L'autre grande maladie infectieuse des dents, la carie, a beaucoup régressé, surtout grâce aux dentifrices fluorés. «Mais cette réduction est moindre en France que dans les pays voisins qui ont adopté la fluoration de l'eau», indique le Pr Tenenbaum. Environ 10 % des enfants présentent encore plus d'une carie. La prévention passe par la limitation des sucres qui favorisent la prolifération des bactéries carieuses, surtout streptocoques et lactobacilles, et l'élimination de la plaque dentaire par le brossage avec un dentifrice bien dosé en fluor pour éviter la fluorose.
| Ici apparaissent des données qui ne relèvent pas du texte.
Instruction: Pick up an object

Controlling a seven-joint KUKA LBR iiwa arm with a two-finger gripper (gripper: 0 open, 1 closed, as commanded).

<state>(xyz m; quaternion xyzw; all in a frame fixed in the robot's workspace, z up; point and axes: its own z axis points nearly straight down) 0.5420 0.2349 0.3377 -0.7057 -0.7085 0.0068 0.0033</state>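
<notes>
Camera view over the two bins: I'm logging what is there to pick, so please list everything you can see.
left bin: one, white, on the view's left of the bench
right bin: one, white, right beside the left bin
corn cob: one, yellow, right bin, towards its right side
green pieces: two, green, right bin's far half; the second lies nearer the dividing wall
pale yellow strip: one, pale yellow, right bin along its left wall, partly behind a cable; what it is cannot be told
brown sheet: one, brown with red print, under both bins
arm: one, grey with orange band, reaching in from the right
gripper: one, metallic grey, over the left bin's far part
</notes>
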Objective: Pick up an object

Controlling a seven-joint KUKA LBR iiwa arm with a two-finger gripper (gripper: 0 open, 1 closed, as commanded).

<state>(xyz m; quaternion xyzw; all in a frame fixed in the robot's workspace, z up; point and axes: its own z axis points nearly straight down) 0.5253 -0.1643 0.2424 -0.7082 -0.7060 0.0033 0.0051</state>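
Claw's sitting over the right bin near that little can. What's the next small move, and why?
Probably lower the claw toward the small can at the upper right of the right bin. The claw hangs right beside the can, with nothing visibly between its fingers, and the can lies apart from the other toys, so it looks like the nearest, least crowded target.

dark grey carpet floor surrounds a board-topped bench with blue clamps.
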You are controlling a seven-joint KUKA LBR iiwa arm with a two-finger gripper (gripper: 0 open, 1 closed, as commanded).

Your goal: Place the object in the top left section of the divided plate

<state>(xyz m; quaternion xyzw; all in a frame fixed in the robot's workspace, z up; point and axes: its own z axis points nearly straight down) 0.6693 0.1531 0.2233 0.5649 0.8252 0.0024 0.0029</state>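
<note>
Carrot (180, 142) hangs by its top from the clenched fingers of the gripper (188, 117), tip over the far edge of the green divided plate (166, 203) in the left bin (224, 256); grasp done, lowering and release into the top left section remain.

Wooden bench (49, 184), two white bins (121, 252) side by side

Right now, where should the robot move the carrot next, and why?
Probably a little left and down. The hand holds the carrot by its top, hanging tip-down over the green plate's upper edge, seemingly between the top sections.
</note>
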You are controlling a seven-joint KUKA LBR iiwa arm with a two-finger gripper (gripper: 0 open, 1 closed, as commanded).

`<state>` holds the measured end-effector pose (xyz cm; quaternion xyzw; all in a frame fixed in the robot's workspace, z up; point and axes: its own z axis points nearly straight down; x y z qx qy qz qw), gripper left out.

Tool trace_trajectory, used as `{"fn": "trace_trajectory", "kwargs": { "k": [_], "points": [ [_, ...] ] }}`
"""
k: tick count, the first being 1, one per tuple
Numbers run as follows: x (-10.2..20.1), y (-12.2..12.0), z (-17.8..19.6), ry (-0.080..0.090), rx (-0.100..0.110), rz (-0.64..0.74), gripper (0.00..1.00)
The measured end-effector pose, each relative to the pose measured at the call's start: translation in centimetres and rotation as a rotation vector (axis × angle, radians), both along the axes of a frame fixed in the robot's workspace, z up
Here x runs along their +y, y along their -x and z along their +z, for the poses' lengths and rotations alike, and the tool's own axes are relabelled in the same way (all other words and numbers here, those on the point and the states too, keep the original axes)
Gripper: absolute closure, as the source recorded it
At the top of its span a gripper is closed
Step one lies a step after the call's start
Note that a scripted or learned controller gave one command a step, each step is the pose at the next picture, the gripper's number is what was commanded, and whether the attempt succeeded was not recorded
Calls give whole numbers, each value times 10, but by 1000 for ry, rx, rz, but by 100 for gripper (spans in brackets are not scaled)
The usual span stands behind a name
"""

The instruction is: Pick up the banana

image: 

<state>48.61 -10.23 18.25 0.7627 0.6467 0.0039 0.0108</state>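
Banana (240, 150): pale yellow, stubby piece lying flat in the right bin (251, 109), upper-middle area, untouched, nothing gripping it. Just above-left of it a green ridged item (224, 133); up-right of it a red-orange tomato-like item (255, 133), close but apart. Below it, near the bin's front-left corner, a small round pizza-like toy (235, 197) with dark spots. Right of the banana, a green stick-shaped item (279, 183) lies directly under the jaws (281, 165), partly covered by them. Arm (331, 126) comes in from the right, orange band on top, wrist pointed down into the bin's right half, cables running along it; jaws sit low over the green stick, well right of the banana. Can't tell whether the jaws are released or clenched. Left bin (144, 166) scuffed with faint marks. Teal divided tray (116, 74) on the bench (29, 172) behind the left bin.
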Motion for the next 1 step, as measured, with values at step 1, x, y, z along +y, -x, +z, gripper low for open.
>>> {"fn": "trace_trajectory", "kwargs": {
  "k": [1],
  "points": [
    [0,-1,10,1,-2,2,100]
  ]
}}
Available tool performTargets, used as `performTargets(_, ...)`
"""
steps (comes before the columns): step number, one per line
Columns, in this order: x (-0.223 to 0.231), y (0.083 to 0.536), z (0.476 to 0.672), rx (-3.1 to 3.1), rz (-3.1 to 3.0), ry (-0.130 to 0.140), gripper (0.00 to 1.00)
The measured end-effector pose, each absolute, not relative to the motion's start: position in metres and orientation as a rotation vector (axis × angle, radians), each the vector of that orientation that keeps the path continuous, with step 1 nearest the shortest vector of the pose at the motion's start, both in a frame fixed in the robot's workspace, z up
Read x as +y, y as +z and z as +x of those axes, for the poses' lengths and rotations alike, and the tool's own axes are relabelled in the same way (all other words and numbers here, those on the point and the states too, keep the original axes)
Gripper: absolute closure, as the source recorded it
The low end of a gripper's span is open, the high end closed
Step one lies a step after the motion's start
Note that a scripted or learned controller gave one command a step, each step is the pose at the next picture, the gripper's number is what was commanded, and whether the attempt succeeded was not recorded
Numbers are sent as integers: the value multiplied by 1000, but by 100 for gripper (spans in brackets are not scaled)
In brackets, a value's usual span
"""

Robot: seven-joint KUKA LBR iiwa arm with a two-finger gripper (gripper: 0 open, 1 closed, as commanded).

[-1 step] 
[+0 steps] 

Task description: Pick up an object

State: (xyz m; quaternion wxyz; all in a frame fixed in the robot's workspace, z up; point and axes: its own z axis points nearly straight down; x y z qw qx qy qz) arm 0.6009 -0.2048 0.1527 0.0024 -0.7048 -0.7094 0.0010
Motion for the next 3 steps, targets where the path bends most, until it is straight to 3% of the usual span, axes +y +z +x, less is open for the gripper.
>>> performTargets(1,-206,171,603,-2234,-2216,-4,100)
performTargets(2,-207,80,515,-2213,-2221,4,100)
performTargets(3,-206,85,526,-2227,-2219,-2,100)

Les progrès les plus récents viennent de la détection très précoce des caries au moyen de techniques de fluorescence, de l'imagerie 3D pour visualiser les lésions carieuses dans l'espace, et de l'utilisation du laser pour limiter strictement la partie ôtée à la lésion. Lorsque la carie est profonde, des matériaux de comblement bioactifs pourraient favoriser une certaine régénération de la dentine (que l'on appelle aussi ivoire).